*** AVAILABLE RECORDS Section Begins ***
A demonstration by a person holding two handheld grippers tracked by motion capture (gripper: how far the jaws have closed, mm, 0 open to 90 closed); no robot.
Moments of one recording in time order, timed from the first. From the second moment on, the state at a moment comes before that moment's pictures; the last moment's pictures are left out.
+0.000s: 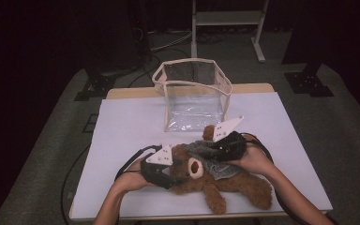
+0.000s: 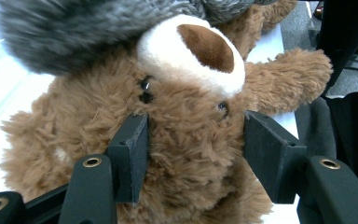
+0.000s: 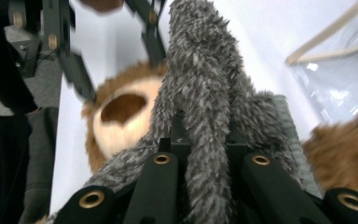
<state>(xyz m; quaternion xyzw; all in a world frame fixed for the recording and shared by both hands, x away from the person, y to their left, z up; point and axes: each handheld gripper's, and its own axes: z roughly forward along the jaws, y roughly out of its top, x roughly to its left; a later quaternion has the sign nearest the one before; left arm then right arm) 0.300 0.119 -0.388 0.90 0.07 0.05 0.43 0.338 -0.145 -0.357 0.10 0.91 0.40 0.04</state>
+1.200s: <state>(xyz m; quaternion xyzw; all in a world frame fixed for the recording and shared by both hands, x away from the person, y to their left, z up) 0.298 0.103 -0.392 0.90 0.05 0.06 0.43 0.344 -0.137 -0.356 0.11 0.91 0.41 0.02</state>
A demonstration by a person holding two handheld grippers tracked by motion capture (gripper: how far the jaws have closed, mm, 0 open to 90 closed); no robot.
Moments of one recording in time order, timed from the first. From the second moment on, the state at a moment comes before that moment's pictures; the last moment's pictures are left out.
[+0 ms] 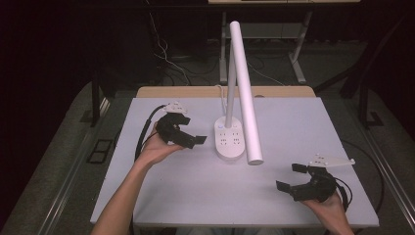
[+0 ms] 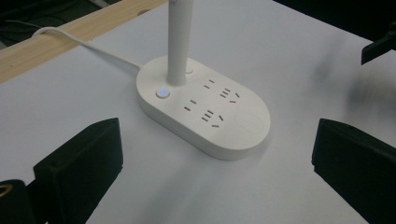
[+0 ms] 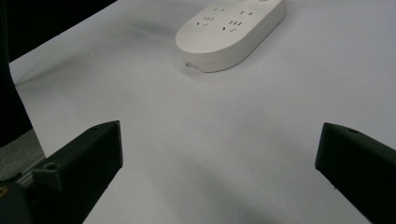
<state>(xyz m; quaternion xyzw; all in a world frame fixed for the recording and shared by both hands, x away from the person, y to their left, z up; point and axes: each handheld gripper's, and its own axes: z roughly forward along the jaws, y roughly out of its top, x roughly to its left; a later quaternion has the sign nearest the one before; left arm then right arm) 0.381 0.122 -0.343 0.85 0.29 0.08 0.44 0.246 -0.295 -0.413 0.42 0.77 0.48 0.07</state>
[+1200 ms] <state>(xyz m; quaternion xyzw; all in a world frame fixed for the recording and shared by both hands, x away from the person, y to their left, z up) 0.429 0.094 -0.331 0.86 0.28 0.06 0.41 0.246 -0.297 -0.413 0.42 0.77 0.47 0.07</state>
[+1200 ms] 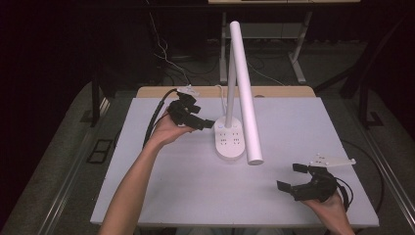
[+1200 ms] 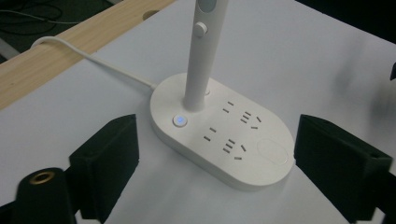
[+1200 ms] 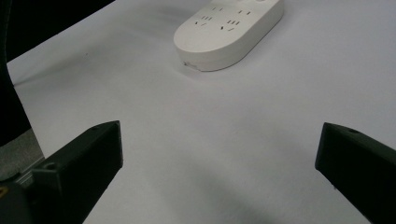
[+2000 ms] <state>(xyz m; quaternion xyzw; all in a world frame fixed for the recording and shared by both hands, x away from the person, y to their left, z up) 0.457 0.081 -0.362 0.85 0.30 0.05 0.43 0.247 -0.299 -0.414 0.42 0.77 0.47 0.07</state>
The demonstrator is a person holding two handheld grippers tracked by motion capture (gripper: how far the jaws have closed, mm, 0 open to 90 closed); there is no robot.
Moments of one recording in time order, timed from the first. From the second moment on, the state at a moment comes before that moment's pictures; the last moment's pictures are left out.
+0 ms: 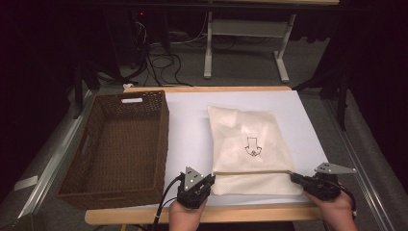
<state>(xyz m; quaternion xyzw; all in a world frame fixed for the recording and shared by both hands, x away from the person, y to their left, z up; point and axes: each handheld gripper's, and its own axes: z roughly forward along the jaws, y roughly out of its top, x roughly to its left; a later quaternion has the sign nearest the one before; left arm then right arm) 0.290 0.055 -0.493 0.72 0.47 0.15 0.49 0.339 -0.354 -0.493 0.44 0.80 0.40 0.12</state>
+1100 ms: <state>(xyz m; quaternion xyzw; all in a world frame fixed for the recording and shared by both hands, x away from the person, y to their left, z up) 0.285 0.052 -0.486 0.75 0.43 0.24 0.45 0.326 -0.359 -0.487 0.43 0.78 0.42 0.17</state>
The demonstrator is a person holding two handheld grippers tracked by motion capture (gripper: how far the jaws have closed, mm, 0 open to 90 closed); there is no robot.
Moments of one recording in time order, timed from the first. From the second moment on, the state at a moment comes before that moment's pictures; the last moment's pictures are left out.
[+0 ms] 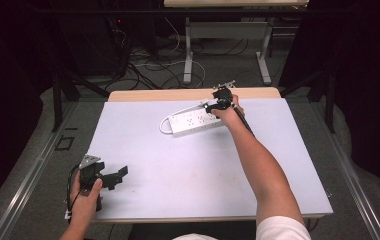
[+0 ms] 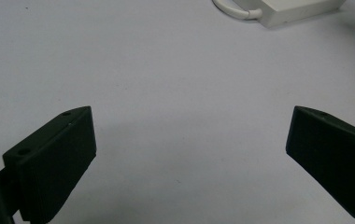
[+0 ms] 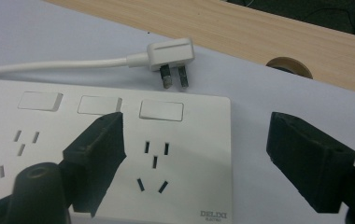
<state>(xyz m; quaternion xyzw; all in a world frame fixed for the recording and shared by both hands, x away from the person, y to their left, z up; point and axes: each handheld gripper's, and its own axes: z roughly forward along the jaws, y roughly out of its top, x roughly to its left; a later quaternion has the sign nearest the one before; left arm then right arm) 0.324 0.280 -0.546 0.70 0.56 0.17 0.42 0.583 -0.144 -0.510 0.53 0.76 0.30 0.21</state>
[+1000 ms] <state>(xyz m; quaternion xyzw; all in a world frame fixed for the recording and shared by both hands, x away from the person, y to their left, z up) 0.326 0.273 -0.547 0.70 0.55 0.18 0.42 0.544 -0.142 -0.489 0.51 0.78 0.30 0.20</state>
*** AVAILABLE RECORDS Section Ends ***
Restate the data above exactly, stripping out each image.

» **ANSWER TO THE EXERCISE**
A demonstration by a person holding two handheld grippers tracked by motion capture (gripper: how far the jaws have closed, mm, 0 open to 90 closed); no robot.
Moments of one recording in time order, timed from the first. From the second moment on, the state at a moment comes before that moment's pictures; the last moment's pictures are left out.
+0.000s: 
+0.000s: 
+0.000s: 
<state>(xyz m; quaternion xyzw; all in a world frame fixed for the recording and shared by both hands, x away from the person, y to their left, z up; point and axes: each handheld gripper's, and its own axes: z roughly forward along the jaws, y roughly out of its top, x roughly to its left; a later quaternion has the sign nearest the one before; left arm then right arm) 0.300 0.119 -0.388 0.90 0.07 0.05 0.43 0.338 -0.145 -0.357 0.10 0.91 0.40 0.04</state>
+1.200s: <state>(xyz m; quaternion xyzw; all in a world frame fixed for the recording and shared by both hands, x away from the person, y to their left, z up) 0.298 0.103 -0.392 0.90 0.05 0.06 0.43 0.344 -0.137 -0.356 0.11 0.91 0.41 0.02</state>
A demonstration by a person holding two handheld grippers tracked by motion capture (gripper: how far the jaws have closed, mm, 0 open to 90 closed); no robot.
Moments of one recording in time order, timed from the first. From the second moment on, the state at a moment comes before that moment's pictures; the last moment's pictures are left out.
[+0 ms] 
[+0 ms] 
[+0 ms] 
<state>(xyz m; quaternion xyzw; all in a world frame fixed for the recording and shared by both hands, x away from the person, y to their left, z up; point and axes: each handheld gripper's, and its own axes: z roughly forward along the jaws, y roughly out of its top, x roughly to its left; a later quaternion has the sign nearest the one before; left arm then right arm) 0.381 0.122 -0.343 0.85 0.29 0.08 0.44 0.246 -0.295 -0.413 0.42 0.77 0.48 0.07</state>
[+1200 ms] <state>(xyz m; quaternion xyzw; all in a world frame fixed for the recording and shared by both hands, x away from the person, y to their left, z up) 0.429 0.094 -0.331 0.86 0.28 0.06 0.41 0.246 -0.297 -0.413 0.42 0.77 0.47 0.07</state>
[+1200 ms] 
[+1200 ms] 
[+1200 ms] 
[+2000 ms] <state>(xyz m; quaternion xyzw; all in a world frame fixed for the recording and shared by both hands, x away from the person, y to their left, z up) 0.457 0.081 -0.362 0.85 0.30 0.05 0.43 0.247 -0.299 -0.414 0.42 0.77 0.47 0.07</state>
The demonstrator is a person holding two handheld grippers tracked by motion capture (gripper: how far the jaws have closed, mm, 0 open to 90 closed); there is no robot.
Moments of one recording in time order, timed from the first. From the second moment on, the state at a moment comes before that moment's pictures; the last moment's pictures are left out.
+0 ms: 
<state>(xyz m; quaternion xyzw; all in a world frame fixed for the recording and shared by both hands, x away from the person, y to their left, z up; point and axes: each handheld gripper's, and its own axes: z roughly forward along the jaws, y roughly out of its top, x roughly to its left; a later quaternion has the sign nearest the one before; left arm then right arm) 0.290 0.055 -0.493 0.72 0.47 0.15 0.49 0.339 -0.354 -0.493 0.44 0.80 0.40 0.12</state>
+1100 ms: <state>(xyz m; quaternion xyzw; all in a world frame fixed for the recording and shared by both hands, x away from the person, y to their left, z up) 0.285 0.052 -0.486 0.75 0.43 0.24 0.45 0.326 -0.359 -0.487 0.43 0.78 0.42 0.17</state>
The demonstrator is a person holding two handheld grippers tracked by motion capture (gripper: how far the jaws have closed, mm, 0 open to 90 closed); there is no robot.
Moments of one recording in time order, timed from the first. From the second moment on, the state at a moment comes before that moment's pictures; the last moment's pictures are left out.
[+0 ms] 
[+0 ms] 
[+0 ms] 
<state>(xyz m; quaternion xyzw; all in a world frame fixed for the recording and shared by both hands, x away from the person, y to their left, z up; point and axes: each handheld gripper's, and its own axes: z roughly forward along the jaws, y roughly out of its top, x roughly to its left; a later quaternion has the sign nearest the one before; left arm then right arm) 0.324 0.280 -0.546 0.70 0.56 0.17 0.42 0.583 -0.144 -0.510 0.53 0.76 0.30 0.21</state>
[+1000 ms] <state>(xyz m; quaternion xyzw; all in a world frame fixed for the recording and shared by both hands, x away from the person, y to their left, z up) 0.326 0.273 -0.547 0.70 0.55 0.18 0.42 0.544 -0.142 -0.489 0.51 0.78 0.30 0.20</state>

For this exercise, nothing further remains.